Tomasz Kasperczyk (Tiger Energy Drink Rally Team): Co prawda będzie to nasz drugi start na Azorach, ale nie oznacza to, że możemy powiedzieć, że dobrze znamy ten rajd. I nie chodzi tu wyłącznie o liczbę kilometrów, jakie pokonaliśmy po tych niepowtarzalnych szutrowych trasach. Pogoda na Wyspie Świętego Michała bywa tak szalenie nieprzewidywalna, że w ciągu jednego startu nie można doświadczyć i poznać wszystkich kombinacji warunków, jakie czyhają tutaj na kierowców rajdowych. To jednak sprawia, że Rajd Azorów jest jeszcze bardziej emocjonujący, niż można się spodziewać. Przed każdym z rajdów trzeba być skupionym na zapoznaniu, ale na Azorach precyzyjny opis może nabrać wyjątkowego znaczenia. Na przykład wtedy, gdy na wysoko położonych fragmentach odcinków wpadamy w mgłę ograniczającą widoczność do 40 czy 50 metrów. Czuję, że występy w rundach Rajdowych Mistrzostw Europy podniosły moje doświadczenie w jeździe na luźnych nawierzchniach, ale nie zmienia to faktu, że w gronie zawodników zgłoszonych do tego rajdu, bliżej nam do debiutantów niż rutyniarzy.
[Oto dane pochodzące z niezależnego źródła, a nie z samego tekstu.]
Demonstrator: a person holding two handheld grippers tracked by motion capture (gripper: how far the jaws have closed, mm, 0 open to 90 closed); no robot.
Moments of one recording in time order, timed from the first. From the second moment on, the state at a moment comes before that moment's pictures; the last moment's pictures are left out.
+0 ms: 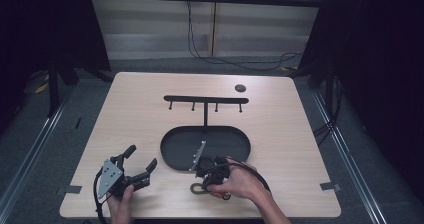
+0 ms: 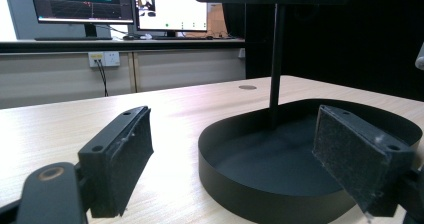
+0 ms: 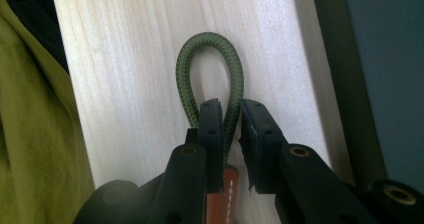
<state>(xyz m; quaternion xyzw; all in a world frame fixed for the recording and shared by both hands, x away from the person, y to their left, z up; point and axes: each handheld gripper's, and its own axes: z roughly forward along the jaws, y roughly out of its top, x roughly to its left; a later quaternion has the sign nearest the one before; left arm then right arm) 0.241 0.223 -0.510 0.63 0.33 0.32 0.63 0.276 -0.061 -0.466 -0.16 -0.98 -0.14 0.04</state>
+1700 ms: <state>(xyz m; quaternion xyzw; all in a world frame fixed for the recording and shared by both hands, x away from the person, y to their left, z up) 0.241 0.223 -0.510 0.63 0.33 0.32 0.63 0.297 -0.067 -0.440 -0.21 -0.97 -0.11 0.08</state>
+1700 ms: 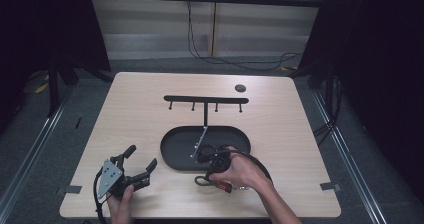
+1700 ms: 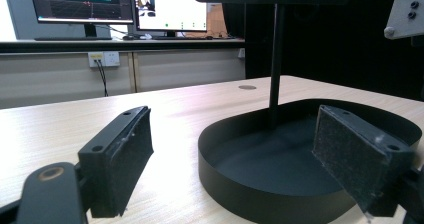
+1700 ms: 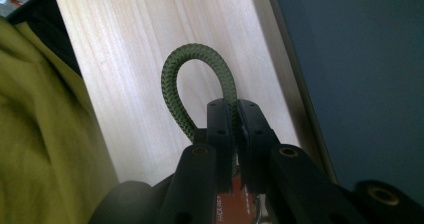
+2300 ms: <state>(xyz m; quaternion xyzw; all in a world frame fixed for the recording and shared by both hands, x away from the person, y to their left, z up) 0.241 0.223 -0.510 0.63 0.33 0.32 0.63 0.306 -0.085 -0.408 -0.23 -0.96 -0.13 0.08</state>
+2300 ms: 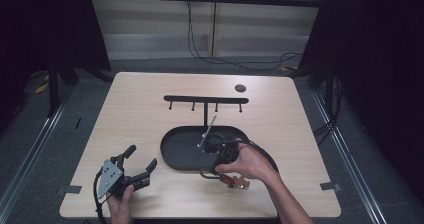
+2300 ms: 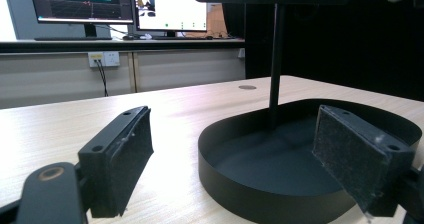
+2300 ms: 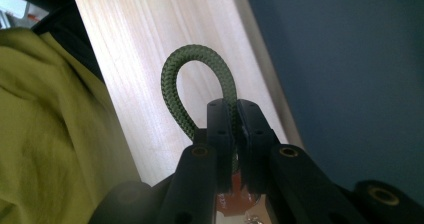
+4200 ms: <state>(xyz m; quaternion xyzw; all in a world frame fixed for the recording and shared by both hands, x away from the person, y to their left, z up) 0.241 0.223 -0.510 0.63 0.33 0.32 0.63 0.347 -0.104 -0.293 -0.24 -0.95 -0.17 0.01</state>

Dlatego skupiamy się przede wszystkim na tym, żeby na Azorach wykonać jak najlepszą pracę, poprawiać naszą jazdę z odcinka na odcinek i opuścić Wyspę Świętego Michała z poczuciem dobrze zrealizowanego zadania.
Wyniki odcinka kwalifikacyjnego
1. Kajetanowicz i Baran (Ford Fiesta R5) – 1.54,250 min.;
2. Łukjanik i Arnautow (Ford Fiesta R5) – strata 0,107 sek.;
3. Moura i Costa (Ford Fiesta R5) – 1,461 sek.;
4. Griazin i Fedorow (Skoda Fabia R5) – 1,754 sek.;
5. Suarez i Carrera (Peugeot 208 T16 R5) – 2,190 sek.;
6. Griebel i Kopczyk (Skoda Fabia R5) – 2,262 sek.;
7. Sirmacis i Simins (Skoda Fabia R5) – 2,753 sek.;
8. Magalhaes i Magalhaes (Skoda Fabia R5) – 2,941 sek.;
9. Kołtun i Pleskot ( Ford Fiesta R5) – 3,281 sek.;
10. Meireles i Castro (Skoda Fabia R5) – 3,728 sek.